_What this task involves_. The result should be every line in the material below containing the string "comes".

_Data records_.
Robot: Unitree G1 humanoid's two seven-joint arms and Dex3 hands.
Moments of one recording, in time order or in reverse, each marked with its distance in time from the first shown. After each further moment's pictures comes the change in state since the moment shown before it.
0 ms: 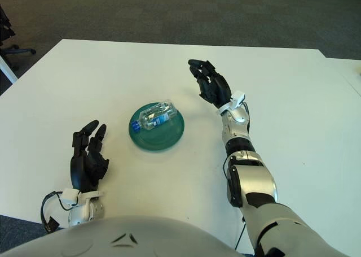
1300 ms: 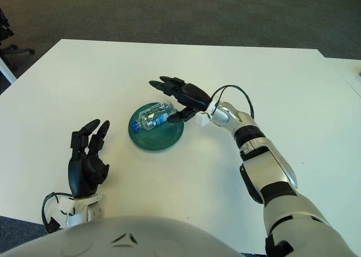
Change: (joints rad) left arm 0.014 -0.017 -0.006 0.011 0.003 -0.170 -0.110; right arm -0.223 -0.224 0.543 0.126 -0.839 -0.510 -0.545
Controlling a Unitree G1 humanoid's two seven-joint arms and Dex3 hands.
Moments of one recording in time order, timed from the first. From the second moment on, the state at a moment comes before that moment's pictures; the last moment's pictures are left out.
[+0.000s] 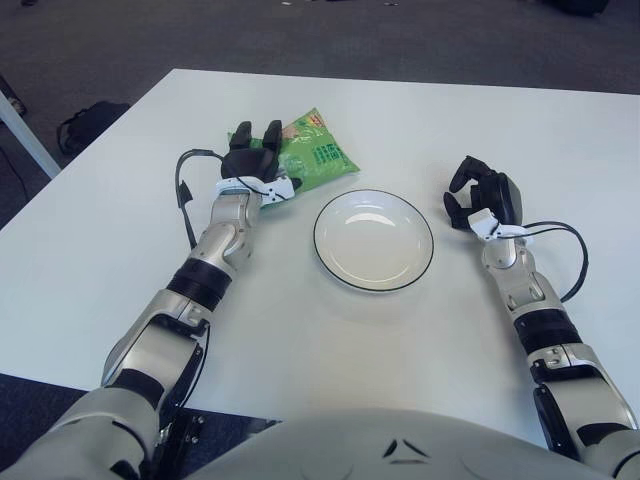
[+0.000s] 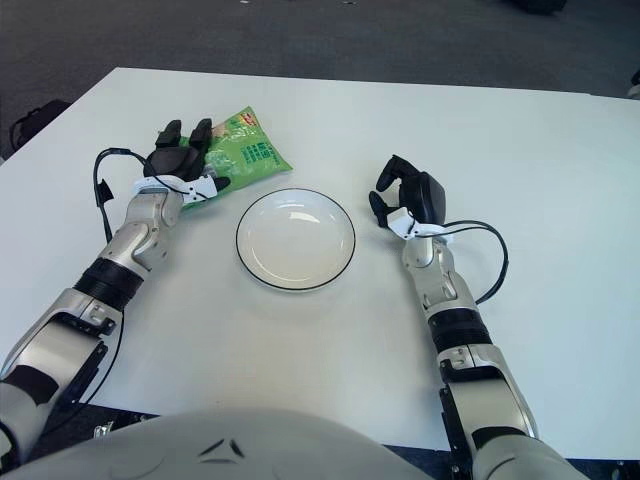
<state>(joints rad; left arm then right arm) -0.58 0.32 -0.38 0.42 0.91 0.26 0.00 -0.30 -0.35 0.10 0.46 -0.44 -0.20 -0.40</state>
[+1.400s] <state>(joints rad) -0.93 0.35 -0.59 1.20 0.84 -0.16 0.42 -0.27 -0.36 0.11 0.41 -0.45 -0.19 -0.38</state>
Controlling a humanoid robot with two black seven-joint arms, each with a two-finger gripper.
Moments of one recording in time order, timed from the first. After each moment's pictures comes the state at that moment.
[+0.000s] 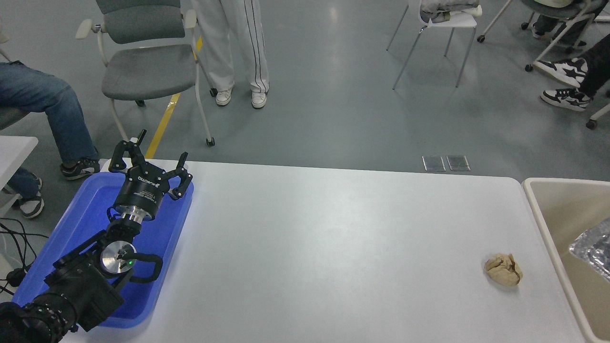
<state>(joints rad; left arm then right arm) -0.63 0.21 -0.75 -0.41 -0.09 -0.66 -0.49 0.75 -0.75 -0.68 0.42 -0.21 -0.05 -0.03</state>
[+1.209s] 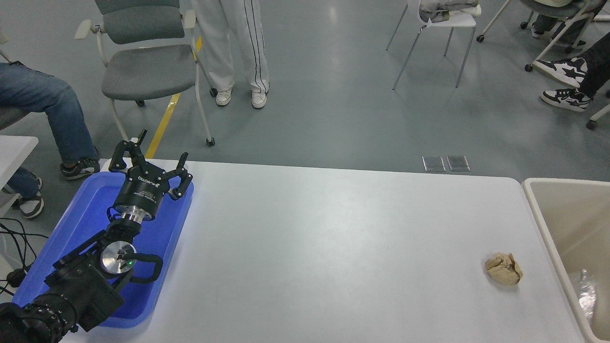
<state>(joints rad) -0.63 0.21 -0.75 -0.41 -0.09 -0.66 -0.49 0.63 -0.64 -0.54 0.26 -0.15 -0.24 -0.03</state>
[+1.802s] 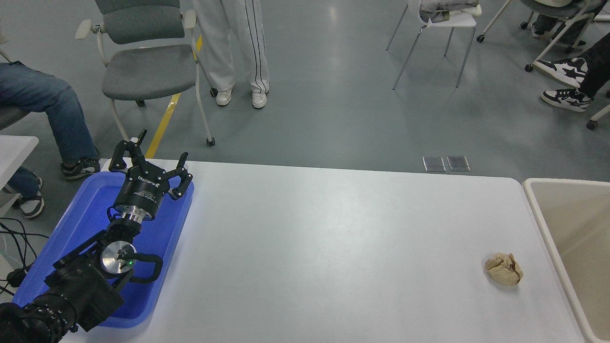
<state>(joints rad) -0.63 0.21 -0.75 -0.41 -0.09 -0.66 -0.49 0.66 -0.65 -0.55 0.36 -0.16 -0.24 -0.03</state>
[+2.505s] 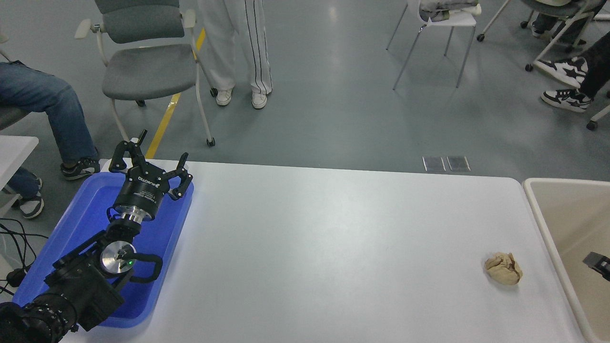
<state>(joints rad) -0.63 0.21 -0.75 -0.41 -0.09 -0.66 -0.49 0.99 -0.88 -0.81 0.98 -0.29 -0.14 -0.03</state>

_Result of this task_.
Moments of one recording, in time order or in reverse, each marked with its distance in time from the first shown. After each further moment's pictures comes the change in state since the moment shown before it.
Moments of one recording in time order, timed from the first. From the second moment on, the state at a moment comes before that moment's pictures; the last moment's pictures are left out.
Moments of one recording in time order, timed from the first. After each moment's pictures comes the state at that moment.

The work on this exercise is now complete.